* _PROBLEM DESCRIPTION_
Determine the number of lines in the listing that include the string "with"; the reply consists of that number only.

* _DATA BELOW_
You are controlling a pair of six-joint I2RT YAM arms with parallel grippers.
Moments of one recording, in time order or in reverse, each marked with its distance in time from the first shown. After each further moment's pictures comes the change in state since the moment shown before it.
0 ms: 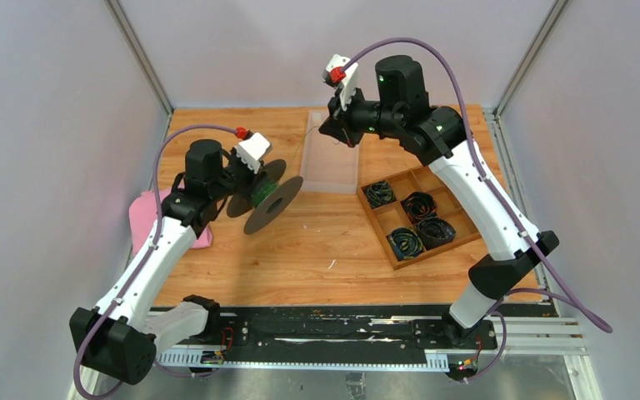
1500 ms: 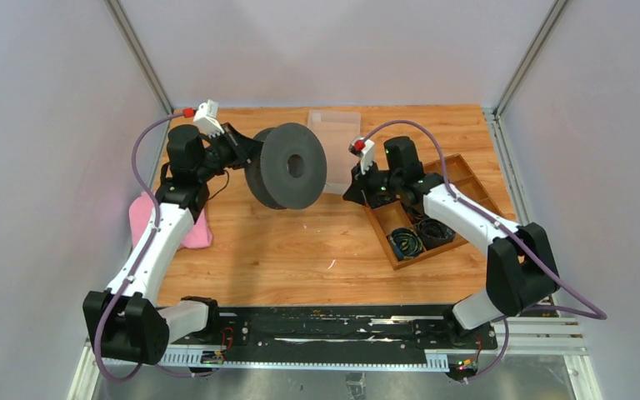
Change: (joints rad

* _REPLY_
2